● **WHAT THE TASK REQUIRES**:
Records follow. Copy every line with "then".

Dataset entries
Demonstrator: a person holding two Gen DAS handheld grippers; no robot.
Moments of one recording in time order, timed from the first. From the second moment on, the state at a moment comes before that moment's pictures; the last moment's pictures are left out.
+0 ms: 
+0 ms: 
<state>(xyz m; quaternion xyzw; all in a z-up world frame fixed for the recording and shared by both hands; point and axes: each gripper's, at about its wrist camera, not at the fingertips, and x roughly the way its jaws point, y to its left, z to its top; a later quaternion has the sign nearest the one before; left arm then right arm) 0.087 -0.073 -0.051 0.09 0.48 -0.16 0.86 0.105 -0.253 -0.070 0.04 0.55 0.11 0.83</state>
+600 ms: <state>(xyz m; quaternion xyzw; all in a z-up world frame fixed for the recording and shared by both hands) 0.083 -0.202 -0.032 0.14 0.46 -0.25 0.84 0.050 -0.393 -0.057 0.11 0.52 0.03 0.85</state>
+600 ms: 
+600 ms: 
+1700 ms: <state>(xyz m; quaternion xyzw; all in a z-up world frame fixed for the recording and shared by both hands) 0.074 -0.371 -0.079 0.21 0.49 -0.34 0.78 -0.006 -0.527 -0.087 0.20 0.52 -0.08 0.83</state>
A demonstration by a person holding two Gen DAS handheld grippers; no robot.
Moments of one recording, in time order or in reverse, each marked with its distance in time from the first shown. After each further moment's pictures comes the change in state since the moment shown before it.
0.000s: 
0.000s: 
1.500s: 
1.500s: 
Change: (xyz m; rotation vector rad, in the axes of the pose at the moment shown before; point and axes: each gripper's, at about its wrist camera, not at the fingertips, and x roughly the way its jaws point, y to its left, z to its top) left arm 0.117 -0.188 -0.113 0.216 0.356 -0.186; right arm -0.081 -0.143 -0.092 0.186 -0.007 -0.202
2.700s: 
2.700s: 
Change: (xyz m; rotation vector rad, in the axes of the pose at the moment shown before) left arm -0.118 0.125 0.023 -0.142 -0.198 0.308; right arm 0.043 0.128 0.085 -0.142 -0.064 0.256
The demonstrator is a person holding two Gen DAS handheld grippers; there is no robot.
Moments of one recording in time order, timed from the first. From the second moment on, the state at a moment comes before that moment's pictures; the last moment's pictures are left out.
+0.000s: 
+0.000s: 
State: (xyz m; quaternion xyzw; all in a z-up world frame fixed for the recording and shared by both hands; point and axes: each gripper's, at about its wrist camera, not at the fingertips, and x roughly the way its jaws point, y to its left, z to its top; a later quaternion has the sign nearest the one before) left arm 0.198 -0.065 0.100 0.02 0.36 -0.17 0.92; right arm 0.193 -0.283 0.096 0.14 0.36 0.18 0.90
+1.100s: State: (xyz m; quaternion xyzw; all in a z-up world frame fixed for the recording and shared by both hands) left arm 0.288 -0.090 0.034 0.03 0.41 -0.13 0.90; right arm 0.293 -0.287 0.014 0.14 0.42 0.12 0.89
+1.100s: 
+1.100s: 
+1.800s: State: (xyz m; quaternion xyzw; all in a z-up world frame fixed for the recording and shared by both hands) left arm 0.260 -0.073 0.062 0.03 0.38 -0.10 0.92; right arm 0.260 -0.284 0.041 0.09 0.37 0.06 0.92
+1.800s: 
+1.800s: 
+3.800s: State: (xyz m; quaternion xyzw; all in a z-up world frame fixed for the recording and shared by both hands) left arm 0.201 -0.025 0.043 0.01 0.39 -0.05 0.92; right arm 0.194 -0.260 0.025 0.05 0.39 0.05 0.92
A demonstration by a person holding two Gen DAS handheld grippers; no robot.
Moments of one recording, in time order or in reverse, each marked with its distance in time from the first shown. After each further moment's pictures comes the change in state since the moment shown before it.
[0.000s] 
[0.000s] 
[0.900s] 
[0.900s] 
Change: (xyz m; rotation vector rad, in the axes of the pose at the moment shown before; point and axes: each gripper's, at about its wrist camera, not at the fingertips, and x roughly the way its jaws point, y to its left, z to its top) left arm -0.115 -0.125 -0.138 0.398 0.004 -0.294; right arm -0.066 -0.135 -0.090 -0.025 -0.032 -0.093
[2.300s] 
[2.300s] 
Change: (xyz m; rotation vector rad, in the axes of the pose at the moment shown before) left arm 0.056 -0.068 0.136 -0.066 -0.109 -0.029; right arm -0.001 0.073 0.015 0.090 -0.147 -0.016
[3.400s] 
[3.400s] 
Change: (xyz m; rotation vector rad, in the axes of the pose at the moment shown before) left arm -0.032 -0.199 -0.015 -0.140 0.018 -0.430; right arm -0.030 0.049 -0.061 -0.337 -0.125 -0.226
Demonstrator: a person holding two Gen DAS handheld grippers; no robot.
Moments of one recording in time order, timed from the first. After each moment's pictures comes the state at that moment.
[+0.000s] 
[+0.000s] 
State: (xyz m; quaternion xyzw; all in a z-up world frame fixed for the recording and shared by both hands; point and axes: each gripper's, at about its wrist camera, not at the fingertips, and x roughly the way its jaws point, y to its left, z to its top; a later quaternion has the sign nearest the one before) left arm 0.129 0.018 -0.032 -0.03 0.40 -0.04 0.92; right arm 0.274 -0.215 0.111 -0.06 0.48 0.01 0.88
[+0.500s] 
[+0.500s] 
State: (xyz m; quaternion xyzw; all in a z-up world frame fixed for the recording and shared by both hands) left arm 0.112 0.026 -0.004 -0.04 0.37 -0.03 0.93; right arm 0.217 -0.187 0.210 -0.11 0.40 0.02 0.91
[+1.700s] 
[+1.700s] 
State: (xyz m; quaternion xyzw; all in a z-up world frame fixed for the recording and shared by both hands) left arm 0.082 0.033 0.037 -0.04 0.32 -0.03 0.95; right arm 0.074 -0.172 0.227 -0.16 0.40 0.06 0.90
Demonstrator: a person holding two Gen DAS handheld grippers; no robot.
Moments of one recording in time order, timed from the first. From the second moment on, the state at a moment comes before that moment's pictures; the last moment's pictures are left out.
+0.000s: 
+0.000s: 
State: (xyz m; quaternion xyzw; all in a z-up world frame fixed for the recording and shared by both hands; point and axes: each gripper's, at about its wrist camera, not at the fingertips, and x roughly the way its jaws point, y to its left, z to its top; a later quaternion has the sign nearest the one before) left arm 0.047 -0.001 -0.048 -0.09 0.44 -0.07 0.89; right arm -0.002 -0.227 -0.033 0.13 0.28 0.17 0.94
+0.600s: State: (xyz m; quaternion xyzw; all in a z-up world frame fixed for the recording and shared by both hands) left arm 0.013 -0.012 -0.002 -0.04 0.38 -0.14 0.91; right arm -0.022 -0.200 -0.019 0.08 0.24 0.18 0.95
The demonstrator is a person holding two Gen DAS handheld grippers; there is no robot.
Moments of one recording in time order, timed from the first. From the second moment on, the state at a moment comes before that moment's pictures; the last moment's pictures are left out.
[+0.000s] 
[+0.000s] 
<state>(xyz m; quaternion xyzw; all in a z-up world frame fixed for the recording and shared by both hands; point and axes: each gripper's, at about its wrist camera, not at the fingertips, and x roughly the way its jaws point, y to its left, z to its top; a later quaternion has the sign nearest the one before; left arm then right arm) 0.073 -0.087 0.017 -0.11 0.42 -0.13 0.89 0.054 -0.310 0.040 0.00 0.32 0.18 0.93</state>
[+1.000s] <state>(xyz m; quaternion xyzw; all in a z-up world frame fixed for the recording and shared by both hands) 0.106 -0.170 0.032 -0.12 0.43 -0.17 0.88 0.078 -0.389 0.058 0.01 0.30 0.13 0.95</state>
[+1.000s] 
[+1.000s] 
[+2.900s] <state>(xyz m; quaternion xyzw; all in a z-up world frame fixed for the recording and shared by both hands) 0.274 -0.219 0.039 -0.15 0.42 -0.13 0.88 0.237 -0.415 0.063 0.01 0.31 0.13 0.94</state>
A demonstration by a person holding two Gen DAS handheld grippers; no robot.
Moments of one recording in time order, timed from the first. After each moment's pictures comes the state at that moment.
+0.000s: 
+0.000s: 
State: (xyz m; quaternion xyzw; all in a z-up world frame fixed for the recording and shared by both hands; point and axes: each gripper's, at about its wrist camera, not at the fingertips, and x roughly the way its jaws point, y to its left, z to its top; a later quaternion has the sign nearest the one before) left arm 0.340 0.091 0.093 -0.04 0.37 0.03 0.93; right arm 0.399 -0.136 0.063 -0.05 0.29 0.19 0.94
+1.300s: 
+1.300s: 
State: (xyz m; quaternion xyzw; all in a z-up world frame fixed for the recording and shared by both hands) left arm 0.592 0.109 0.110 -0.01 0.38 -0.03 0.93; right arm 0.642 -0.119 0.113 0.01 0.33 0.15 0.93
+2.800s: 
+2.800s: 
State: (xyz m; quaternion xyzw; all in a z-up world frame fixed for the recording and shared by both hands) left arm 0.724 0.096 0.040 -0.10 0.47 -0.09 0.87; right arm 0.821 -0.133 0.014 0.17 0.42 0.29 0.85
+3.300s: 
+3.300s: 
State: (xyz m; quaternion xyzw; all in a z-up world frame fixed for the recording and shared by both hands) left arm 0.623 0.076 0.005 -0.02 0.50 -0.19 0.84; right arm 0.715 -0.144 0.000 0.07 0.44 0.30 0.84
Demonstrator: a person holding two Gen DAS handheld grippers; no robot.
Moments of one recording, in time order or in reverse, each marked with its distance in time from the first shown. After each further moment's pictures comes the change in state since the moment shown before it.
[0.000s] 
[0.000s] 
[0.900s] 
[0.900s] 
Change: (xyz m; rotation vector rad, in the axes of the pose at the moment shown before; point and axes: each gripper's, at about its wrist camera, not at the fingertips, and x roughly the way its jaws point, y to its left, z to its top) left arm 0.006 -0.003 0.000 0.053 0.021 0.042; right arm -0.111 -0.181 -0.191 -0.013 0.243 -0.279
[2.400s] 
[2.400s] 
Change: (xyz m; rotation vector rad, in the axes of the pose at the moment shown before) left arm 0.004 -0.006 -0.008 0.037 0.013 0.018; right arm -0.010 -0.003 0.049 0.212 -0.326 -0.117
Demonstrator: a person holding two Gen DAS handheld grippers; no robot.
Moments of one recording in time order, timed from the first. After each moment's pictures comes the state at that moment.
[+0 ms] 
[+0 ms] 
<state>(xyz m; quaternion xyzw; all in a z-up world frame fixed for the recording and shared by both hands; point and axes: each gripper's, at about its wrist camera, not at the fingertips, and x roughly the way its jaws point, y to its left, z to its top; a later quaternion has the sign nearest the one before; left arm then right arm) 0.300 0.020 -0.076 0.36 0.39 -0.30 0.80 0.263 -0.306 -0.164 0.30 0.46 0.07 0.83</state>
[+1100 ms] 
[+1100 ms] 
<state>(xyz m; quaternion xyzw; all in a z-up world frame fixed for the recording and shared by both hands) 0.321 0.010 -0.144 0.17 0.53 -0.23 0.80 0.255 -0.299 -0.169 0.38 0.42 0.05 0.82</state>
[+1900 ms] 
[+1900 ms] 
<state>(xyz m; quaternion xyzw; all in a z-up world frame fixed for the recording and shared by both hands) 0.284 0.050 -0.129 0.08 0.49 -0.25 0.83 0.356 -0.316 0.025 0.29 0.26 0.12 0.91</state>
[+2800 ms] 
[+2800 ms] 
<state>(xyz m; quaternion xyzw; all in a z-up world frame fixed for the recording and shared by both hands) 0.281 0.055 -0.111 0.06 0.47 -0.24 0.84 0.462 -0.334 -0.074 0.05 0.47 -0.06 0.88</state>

● **PROBLEM SOLUTION**:
<state>(xyz m; quaternion xyzw; all in a z-up world frame fixed for the recording and shared by both hands; point and axes: each gripper's, at about its wrist camera, not at the fingertips, and x roughly the way its jaws point, y to its left, z to its top; a later quaternion has the sign nearest the one before; left arm then right arm) 0.087 -0.073 -0.051 0.09 0.48 -0.16 0.86 0.105 -0.253 -0.070 0.04 0.55 0.11 0.83</state>
<state>(xyz m; quaternion xyzw; all in a z-up world frame fixed for the recording and shared by both hands; point and axes: each gripper's, at about its wrist camera, not at the fingertips, and x roughly the way its jaws point, y to its left, z to its top; a later quaternion has the sign nearest the one before; left arm then right arm) 0.073 -0.087 0.017 -0.11 0.42 -0.13 0.89 0.054 -0.310 0.040 0.00 0.32 0.18 0.93</state>
<state>(xyz m; quaternion xyzw; all in a z-up world frame fixed for the recording and shared by both hands; point and axes: each gripper's, at about its wrist camera, not at the fingertips, and x roughly the way its jaws point, y to its left, z to its top; a later quaternion has the sign nearest the one before; left arm then right arm) 0.300 0.020 -0.076 0.36 0.39 -0.30 0.80 0.263 -0.306 -0.164 0.30 0.46 0.07 0.83</state>

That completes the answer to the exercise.